O protesto juntou estudantes de várias escolas de Sines, como as duas secundárias e uma básica, da escola Tecnológica do Litoral Alentejano, também no mesmo concelho, das escolas secundárias de Santiago do Cacém e Santo André e de escolas do concelho de Odemira (Beja).

Com diversos participantes vestidos de preto, para simbolizar “o luto pelo planeta”, de acordo com Duarte Colaço, gritaram-se palavras de ordem como “Não há Planeta B” ou “Senhor presidente porque deixa esta bela cidade ter uma fábrica tão poluente”, numa mensagem dirigida ao autarca de Sines.

Outros empunhavam cartazes que diziam “You Will die of old age, I will die of climate change” (“Tu vais morrer de velhice, eu vou morrer por causa das alterações climáticas”), “Oh mar quanto do teu sal é plástico de Portugal” e “Pequenas mudanças, grandes Repercussões”.

“Os governos não se têm preocupado com o clima e os jovens é que vão revolucionar isto tudo. Nós temos mesmo de agir, somos o futuro e temos voz e poder para falar perante muitas pessoas e temos que ser ouvidos”, reivindicou Duarte Colaço.

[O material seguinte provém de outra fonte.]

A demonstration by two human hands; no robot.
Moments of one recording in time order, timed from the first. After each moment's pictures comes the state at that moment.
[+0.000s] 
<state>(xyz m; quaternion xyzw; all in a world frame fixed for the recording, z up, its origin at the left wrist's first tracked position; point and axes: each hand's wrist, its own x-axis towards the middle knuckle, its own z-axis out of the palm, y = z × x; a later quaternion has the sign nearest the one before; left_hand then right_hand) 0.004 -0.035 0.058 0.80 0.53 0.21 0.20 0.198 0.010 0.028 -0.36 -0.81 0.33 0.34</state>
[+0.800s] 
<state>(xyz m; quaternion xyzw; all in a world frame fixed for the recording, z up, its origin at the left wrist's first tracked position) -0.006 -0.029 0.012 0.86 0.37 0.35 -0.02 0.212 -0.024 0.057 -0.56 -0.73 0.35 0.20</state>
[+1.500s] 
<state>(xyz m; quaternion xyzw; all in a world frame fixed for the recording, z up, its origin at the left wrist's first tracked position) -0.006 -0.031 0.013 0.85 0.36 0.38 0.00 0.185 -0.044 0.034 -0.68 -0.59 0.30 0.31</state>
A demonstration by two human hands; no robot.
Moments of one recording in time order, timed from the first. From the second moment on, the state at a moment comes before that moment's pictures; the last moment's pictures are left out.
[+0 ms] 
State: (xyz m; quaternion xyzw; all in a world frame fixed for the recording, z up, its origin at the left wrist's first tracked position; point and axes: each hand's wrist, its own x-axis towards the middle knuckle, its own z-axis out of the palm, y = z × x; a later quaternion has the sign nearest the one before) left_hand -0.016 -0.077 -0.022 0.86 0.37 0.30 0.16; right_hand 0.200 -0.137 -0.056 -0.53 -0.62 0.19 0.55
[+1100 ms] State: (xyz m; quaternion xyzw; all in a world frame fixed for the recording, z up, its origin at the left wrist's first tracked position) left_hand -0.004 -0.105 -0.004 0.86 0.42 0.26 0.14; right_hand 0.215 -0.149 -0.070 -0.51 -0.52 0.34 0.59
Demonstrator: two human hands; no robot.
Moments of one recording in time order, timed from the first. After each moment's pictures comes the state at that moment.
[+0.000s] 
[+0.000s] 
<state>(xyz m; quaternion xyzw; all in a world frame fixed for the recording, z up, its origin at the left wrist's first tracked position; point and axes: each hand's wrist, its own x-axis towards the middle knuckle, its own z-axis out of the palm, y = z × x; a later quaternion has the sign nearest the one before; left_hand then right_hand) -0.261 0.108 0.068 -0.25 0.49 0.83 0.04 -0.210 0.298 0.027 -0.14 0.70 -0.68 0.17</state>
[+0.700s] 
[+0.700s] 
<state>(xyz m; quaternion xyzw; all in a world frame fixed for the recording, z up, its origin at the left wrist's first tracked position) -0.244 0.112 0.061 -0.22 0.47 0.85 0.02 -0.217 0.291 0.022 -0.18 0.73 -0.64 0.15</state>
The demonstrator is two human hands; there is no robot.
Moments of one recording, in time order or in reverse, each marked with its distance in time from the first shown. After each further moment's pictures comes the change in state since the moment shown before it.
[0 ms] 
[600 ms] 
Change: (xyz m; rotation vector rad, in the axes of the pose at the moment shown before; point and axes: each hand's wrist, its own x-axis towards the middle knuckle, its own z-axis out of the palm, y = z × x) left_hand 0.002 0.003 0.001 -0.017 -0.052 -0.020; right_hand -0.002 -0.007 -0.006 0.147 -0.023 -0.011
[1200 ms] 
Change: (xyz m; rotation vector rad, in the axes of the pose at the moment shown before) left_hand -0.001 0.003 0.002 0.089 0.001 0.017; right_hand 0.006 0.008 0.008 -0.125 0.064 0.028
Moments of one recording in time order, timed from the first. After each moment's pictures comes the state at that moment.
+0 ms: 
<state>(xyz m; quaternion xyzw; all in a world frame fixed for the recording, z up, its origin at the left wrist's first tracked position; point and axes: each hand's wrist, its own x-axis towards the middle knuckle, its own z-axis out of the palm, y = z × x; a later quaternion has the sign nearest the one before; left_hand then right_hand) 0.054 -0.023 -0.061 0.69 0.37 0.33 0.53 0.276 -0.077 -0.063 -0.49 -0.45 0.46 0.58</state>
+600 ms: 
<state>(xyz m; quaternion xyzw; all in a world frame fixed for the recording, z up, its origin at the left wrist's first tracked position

Outra aluna da mesma escola de Sines, mas do 10.º ano, Mafalda Carreira, insistiu que “é importante” os jovens mostrarem “aos líderes políticos que não estão satisfeitos com o estado atual do planeta” e que “este é um problema atual, não é um problema do futuro. As mudanças têm de acontecer agora”.

A greve climática estudantil é inspirada na sueca Greta Thunberg, 16 anos, que no ano passado iniciou um boicote às aulas para exigir do parlamento da Suécia ações urgentes para travar as alterações climáticos, um protesto que rapidamente se replicou por todo o mundo.